El dia fue para nosotros muy entretenido: Caminamos casi sin cesar por unas 5 o 6 horas en busca de los monos esos, dando la vuelta completa a un circuito del parque, que era el mas adecuado para hacer porque los otros o eran muy cortos (de 1 o 2 horas) o muy largos (de 6 a 8 horas, para super trekkers! No estamos ya para esos trotes) El paseo fue terriblemente agotador, ya que el suelo de la selva es completamente irregular, solo raices y hojas que las tapan, si bien no hace un calor insoportable la humedad es palpable en el aire. Solo al minuto de entrar en la jungla (que se siente como cuando uno entra a una habitacion con el aire acondicionado prendido) estas completamente empapado. No solo eso, sino que todo el sendero es sobre un cerro, y cuando se llega a la cima del mismo, la vegetacion cambia repentinamente (exactamente de la misma forma en que cambia la decoracion de un cuarto a otro. Un paso aca, selva, un paso alla, un bosque seco de plantas bajas llamado “Heath forest”). En la busqueda de los monos narigones, y durante la larga caminata, pudimos ver no tanto bicho como el dia anterior, pero si una impresionante cantidad de plantas rarisimas, incluidas varias clases de “pitcher plants“, plantas carnivoras que abundaban en la cima del cerro. Me olvide de contarles que todo este camino lo hicimos con Herbert, que como estaba solo nos hizo compañia y estaba obstinadisimo en ver a los monos que no aparecian.
Aqui, una foto que no saque yo pero que muestra los senderos del parque: Nosotros hicimos el camino rojo, mas bien cuadrado, que da una vuelta por alrededor del centro del parque. Ese camino toma supuestamente 4 horas, pero a nosotros nos tomo 5 y media porque hicimos un desvio para acercarnos a la playa.

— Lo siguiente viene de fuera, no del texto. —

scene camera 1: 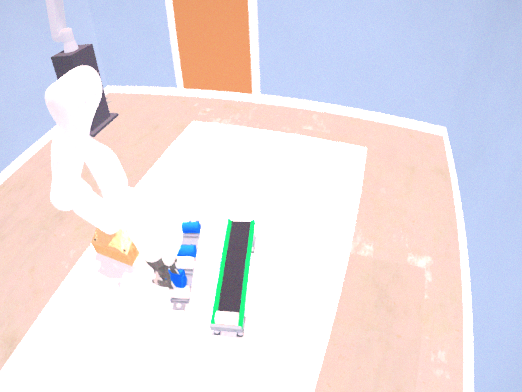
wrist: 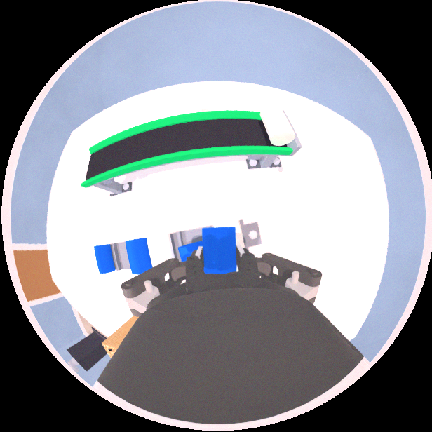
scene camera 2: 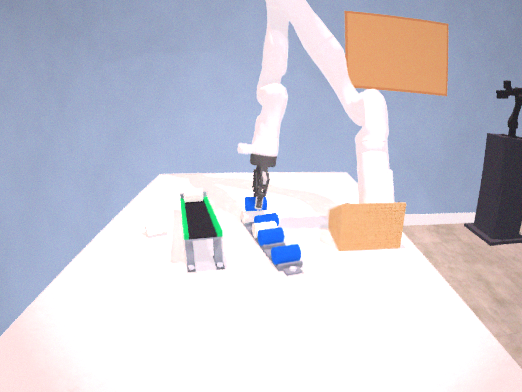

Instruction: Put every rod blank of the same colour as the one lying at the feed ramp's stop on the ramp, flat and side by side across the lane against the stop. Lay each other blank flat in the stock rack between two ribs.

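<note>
My gripper (scene camera 2: 259, 205) (wrist: 219, 252) is shut on a blue rod blank (scene camera 2: 249, 203) (wrist: 219, 245), held above the far end of the stock rack (scene camera 1: 191, 239) (scene camera 2: 292, 270) (wrist: 251, 235) in scene view 2. Another blue blank (scene camera 2: 266, 218) (wrist: 189, 251) shows below and beside the held one. Two more blue blanks (scene camera 1: 191, 227) (scene camera 1: 187, 250) (scene camera 2: 286, 254) (scene camera 2: 270, 236) (wrist: 105, 258) (wrist: 138, 256) lie in the rack. White blanks (scene camera 2: 264, 229) (scene camera 2: 248, 217) lie among them. A white blank (scene camera 1: 227, 318) (scene camera 2: 194, 195) (wrist: 278, 128) lies across the feed ramp (scene camera 1: 235, 270) (scene camera 2: 201, 220) (wrist: 185, 139) at its stop.
The ramp's green side rails run roughly parallel to the rack. A wooden block (scene camera 1: 115, 247) (scene camera 2: 370, 226) (wrist: 120, 339) stands on the other side of the rack, near the arm's base. A small white object (scene camera 2: 156, 230) lies left of the ramp in scene view 2.
</note>
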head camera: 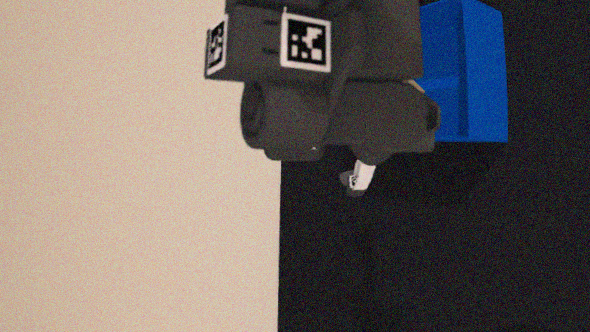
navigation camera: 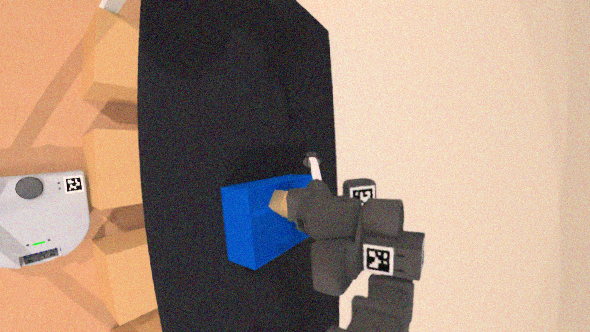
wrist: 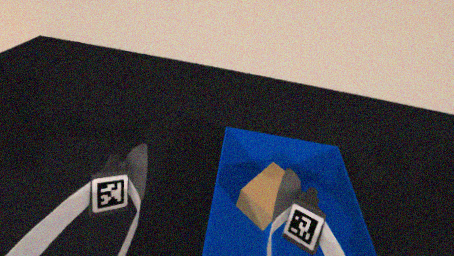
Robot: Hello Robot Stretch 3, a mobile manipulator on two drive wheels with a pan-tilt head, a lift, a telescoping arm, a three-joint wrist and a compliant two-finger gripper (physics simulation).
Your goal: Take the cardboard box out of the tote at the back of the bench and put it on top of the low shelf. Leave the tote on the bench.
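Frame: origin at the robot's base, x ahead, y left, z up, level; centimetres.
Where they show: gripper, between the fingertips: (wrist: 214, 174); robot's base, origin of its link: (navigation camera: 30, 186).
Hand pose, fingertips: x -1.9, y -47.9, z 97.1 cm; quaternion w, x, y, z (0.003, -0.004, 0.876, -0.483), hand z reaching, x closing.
Observation:
Each offset is from my fingertips to the top centre of the thing. Level surfaces: height alone.
The tan cardboard box {dx -9.4, dy -11.8, dz -15.6 cm} (head camera: 416, 86) (navigation camera: 279, 204) (wrist: 260, 197) lies tilted in the blue tote {dx -10.2, dy -4.1, dz -10.9 cm} (head camera: 486, 80) (navigation camera: 239, 227) (wrist: 282, 139) on the black bench {dz -20.9 cm} (head camera: 425, 260) (navigation camera: 225, 100) (wrist: 75, 95). The wrist hides most of the box in the head view and part of it in the navigation view. My gripper (wrist: 214, 174) is open, with nothing between its fingers. In the wrist view its left finger shows over the bench outside the tote. Its right finger overlaps the box's right side; whether they touch I cannot tell. I cannot identify the low shelf.
The robot's pale base (navigation camera: 45, 215) is at the left of the navigation view. Several tan blocky shapes (navigation camera: 112, 167) stand between it and the bench edge. My dark wrist (head camera: 300, 115) (navigation camera: 332, 220) hangs over the tote's near part. A pale surface lies beyond the bench's far edge.

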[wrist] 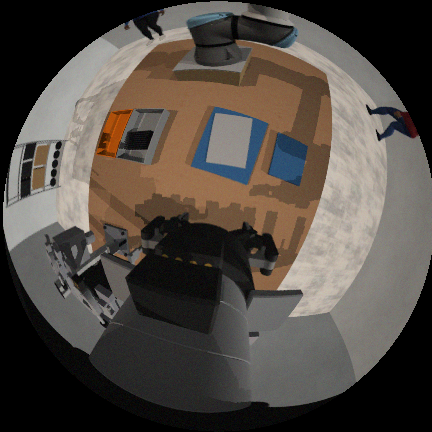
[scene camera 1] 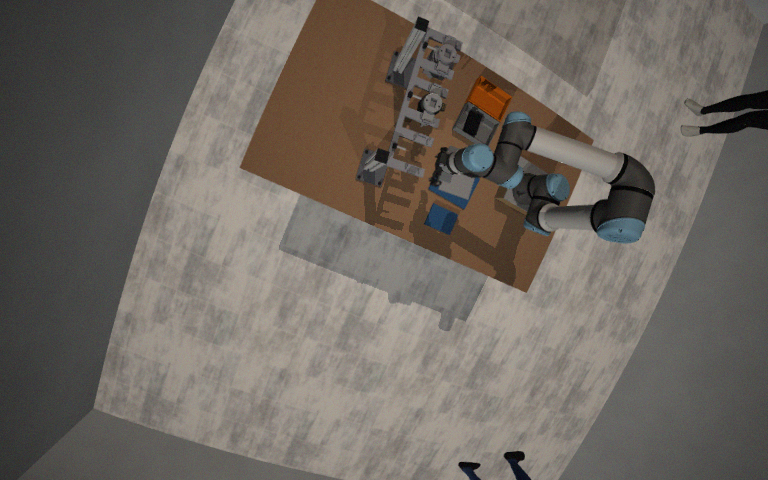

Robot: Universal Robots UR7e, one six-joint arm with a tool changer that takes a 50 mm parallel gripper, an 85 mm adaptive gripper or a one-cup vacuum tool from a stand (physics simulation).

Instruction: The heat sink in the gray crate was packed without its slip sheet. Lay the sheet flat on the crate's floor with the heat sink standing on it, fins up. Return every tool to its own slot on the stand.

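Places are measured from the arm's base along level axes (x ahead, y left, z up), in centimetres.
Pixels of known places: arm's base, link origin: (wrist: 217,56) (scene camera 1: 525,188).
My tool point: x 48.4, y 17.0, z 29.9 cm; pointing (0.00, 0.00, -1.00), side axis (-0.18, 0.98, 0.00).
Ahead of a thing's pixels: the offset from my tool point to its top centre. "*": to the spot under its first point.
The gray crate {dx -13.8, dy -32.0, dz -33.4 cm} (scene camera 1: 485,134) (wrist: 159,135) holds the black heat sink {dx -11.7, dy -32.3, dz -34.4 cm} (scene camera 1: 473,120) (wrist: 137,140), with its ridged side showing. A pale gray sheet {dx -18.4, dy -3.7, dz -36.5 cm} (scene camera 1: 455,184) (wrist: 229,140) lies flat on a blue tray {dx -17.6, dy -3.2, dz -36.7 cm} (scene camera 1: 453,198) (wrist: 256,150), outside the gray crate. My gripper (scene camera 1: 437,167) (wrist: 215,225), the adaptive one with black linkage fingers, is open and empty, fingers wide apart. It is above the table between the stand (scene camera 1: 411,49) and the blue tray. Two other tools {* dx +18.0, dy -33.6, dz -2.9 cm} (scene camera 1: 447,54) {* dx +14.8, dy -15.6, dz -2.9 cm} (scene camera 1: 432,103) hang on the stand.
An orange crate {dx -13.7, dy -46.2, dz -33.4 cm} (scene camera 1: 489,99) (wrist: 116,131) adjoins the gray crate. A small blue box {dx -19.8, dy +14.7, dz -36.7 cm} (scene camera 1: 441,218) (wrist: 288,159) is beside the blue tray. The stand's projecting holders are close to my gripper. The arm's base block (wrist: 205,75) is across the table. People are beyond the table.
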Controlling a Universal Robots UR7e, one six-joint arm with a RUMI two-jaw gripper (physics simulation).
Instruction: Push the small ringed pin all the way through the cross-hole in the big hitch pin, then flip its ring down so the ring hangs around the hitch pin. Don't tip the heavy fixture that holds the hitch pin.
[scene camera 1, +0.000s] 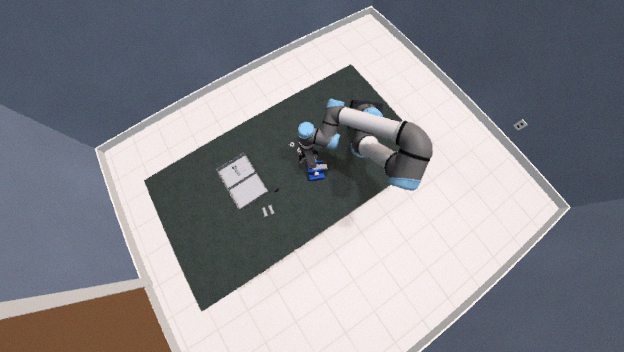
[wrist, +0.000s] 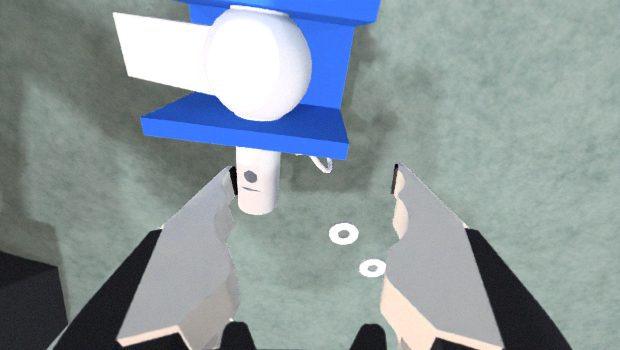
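Observation:
The blue fixture (scene camera 1: 316, 177) (wrist: 327, 65) stands upright on the mat, holding the big white hitch pin (wrist: 257, 197). The hitch pin's bare end sticks out past the blue wall, with a dark cross-hole visible in its side. The small ringed pin (wrist: 327, 168) is mostly hidden under the wall's edge; part of its pale ring and a speck of yellow show right of the shaft. How deep it sits cannot be seen. My gripper (wrist: 313, 167) is open and empty. In the wrist view its left fingertip appears beside the shaft, its right fingertip right of the ring.
Two white washers (wrist: 343, 241) (wrist: 372, 275) lie near the fixture. A two-part white tray (scene camera 1: 248, 192), a small black object (scene camera 1: 276, 190) and two small white pieces (scene camera 1: 265, 212) (scene camera 1: 271, 209) lie on the dark mat (scene camera 1: 200, 250). A black block (wrist: 30, 300) shows at the wrist view's lower left.

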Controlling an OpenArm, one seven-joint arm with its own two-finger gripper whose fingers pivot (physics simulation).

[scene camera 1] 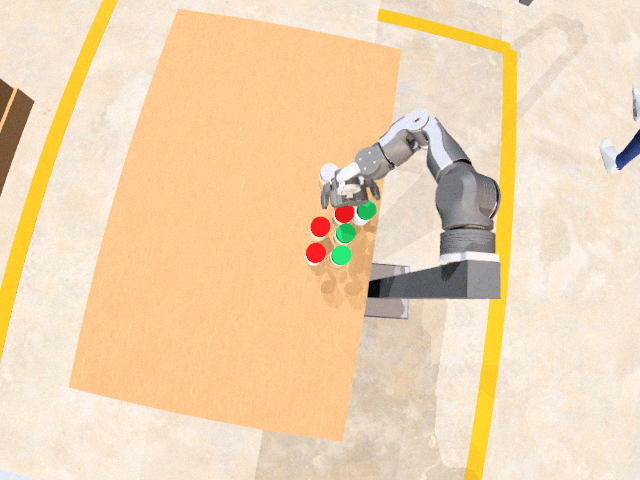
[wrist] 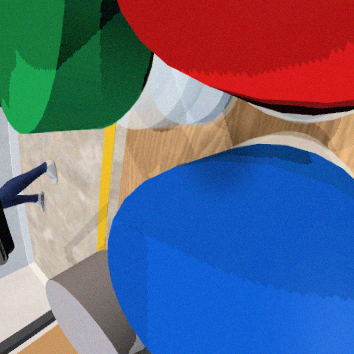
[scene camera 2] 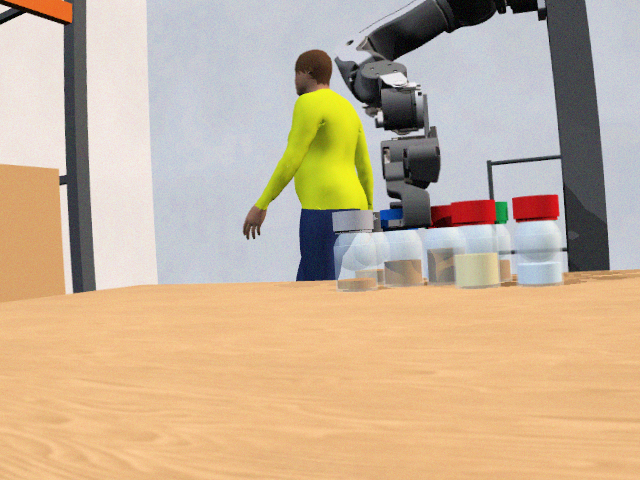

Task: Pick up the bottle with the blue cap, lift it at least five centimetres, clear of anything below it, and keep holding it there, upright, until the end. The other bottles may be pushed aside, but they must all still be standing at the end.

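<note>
The blue-capped bottle [scene camera 2: 391, 213] [wrist: 240, 250] stands upright on the table; its clear body holds brown contents. In scene camera 1 it is hidden under the gripper. My gripper [scene camera 1: 349, 194] [scene camera 2: 415, 219] is open and points down over this bottle. In scene camera 2 a finger reaches down to cap height and covers the right part of the blue cap. The fingers do not show in the wrist view, where the blue cap lies large below the camera. Whether a finger touches the cap cannot be told.
A grey-capped bottle [scene camera 1: 328, 172] [scene camera 2: 352, 221] stands beside the gripper; another grey cap [scene camera 2: 376, 222] shows behind it. A red cap [scene camera 1: 344, 213] [wrist: 250, 50] and a green cap [scene camera 1: 366, 210] [wrist: 75, 75] are close by. Several more red- and green-capped bottles stand further along. The visible bottles are upright.
</note>
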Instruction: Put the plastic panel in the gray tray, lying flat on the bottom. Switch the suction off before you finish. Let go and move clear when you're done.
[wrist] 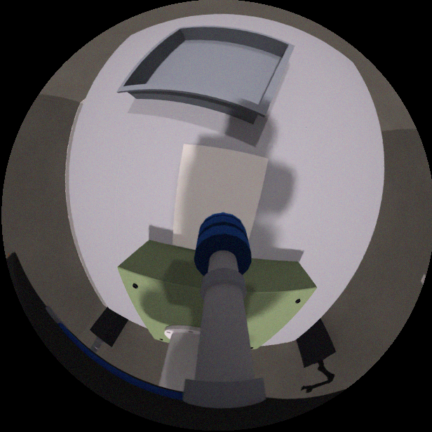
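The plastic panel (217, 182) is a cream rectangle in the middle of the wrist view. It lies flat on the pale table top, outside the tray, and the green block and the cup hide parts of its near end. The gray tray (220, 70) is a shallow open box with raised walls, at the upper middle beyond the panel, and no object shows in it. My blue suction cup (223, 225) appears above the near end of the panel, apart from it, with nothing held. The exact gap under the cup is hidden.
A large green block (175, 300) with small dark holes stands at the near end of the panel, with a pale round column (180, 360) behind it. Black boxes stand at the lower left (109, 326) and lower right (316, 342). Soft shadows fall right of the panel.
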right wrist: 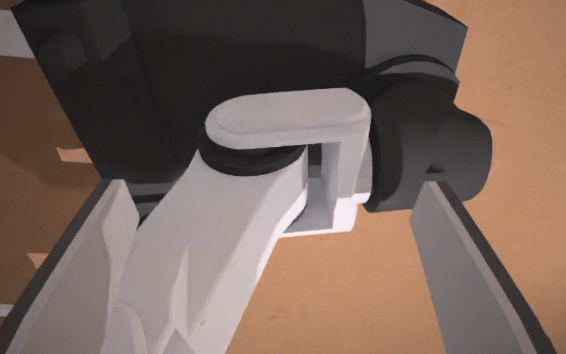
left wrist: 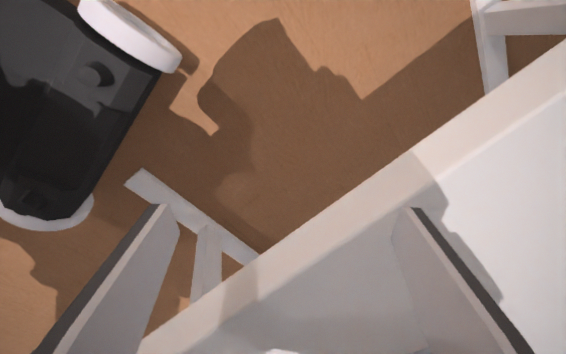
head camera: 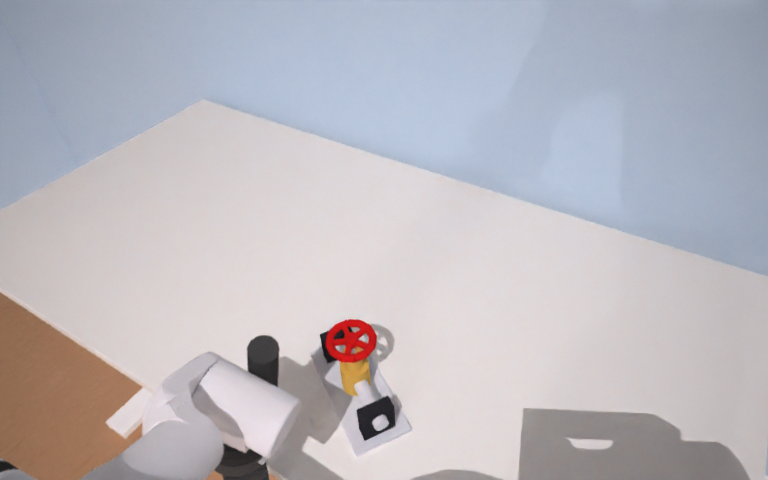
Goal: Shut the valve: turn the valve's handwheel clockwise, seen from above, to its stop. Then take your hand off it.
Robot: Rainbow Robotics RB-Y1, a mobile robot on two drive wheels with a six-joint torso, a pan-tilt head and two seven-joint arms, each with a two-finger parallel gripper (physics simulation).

Sin grandes incidentes, y sin ver a los mentados monos de las narices, caminamos, caminamos y caminamos. Encotramos una viborita, muy bonita, de colores (esta estaba bien seguro que no picaba asi que la pude agarrar un poco para verla bien. Tenia una cola naranja que sacudia para imitar la cabeza y que cuando la atacaran la mordieran ahi. Una lastima que no pude sacarle fotos!) y pasado el mediodia aparecieron unas chicharras barulleras que muy facilmente opacaban esas largas siestas en Resistencia.

Cuando ya nos quedaba muy poco para completar la vuelta y volver a las cabañas, ya resignados a no ver monos pues no teniamos mas tiempo ya que el bote nos pasaba a buscar a las 4 (el ultimo micro a Kuching partia a las 5), en un claro al que se habia adelantado Herbert, nos hace una señal de que hagamos silencio. Muy despacito nos acercamos y frente nuestro, escondidos entre los arboles pero haciendo un clarisimo ruido macaco, habia un grupo de monos proboscios! Se dieron cuenta de nuestra llegada, asi que se fueron un poco mas lejos, pero asi y todo podiamos verlos entre los arboles, un grupo de alrededor de 8 monos yendo de aqui para alla. Como ya dije, volviamos resignados y habia guardado la camara de fotos en la mochila, que no me anime a sacar para no hacer ruido, asi que esos monitos quedaran en nuestra memoria nomas. Con mucha bronca por no poder sacar ni una foto, al rato retomamos el camino. Lejos estabamos de imaginar que no seria nuestro ultimo encuentro con esos animalitos!!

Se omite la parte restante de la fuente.